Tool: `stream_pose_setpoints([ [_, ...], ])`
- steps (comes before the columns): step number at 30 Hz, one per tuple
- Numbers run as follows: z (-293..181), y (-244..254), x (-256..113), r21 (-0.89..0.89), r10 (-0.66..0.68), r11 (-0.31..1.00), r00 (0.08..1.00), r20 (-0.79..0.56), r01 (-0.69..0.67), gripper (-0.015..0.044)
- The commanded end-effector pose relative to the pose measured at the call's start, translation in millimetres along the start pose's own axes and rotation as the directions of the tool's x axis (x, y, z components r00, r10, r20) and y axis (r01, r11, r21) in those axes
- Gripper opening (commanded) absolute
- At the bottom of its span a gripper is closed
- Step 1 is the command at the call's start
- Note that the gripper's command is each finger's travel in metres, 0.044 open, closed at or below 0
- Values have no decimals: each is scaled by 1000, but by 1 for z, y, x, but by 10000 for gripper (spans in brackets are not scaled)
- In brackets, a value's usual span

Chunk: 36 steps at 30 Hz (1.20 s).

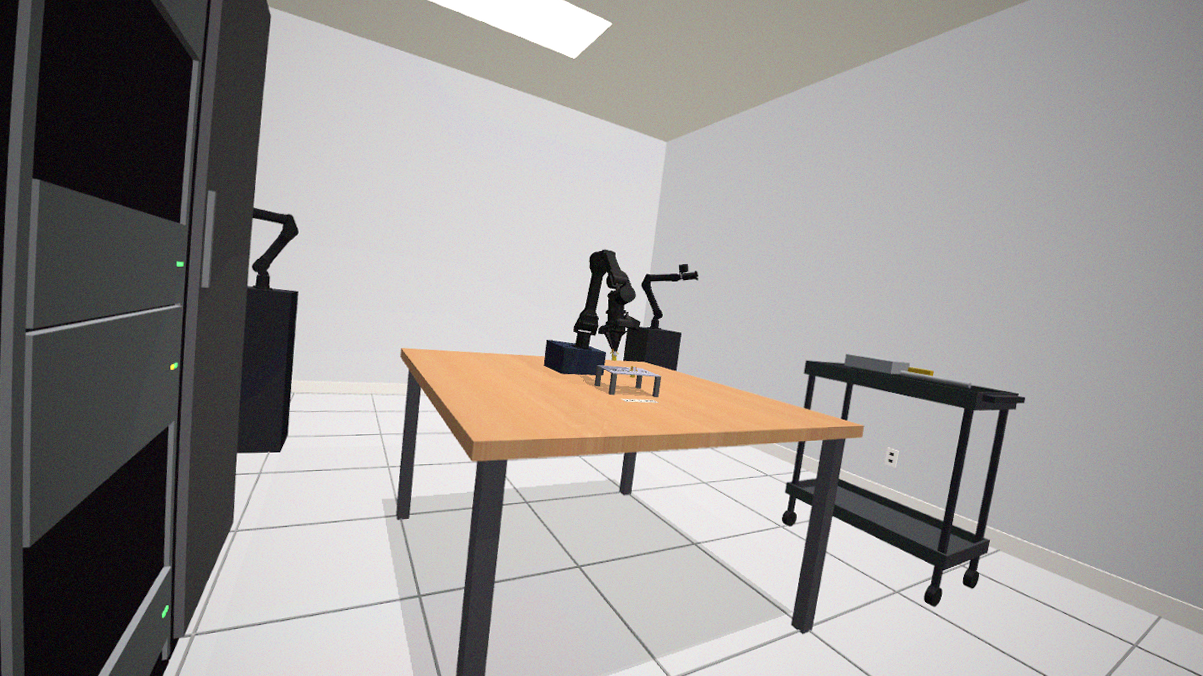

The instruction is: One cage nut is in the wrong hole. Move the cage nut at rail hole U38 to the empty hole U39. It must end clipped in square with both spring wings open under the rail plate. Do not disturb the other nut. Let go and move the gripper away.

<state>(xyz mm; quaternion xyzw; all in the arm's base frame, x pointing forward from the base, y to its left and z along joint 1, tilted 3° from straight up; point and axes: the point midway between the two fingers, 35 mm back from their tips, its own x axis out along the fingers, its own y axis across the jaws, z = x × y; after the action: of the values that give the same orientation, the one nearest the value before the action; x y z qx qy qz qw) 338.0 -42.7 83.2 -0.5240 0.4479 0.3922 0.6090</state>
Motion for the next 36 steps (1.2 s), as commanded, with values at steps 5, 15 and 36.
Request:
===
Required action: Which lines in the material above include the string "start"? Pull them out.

Result below:
- The commanded end-effector pose relative to the pose measured at the call's start, translation in millimetres along the start pose's own axes and rotation as the directions of the tool's x axis (x, y, z components r00, r10, r20) and y axis (r01, r11, r21) in those axes
- Step 1 is the command at the call's start

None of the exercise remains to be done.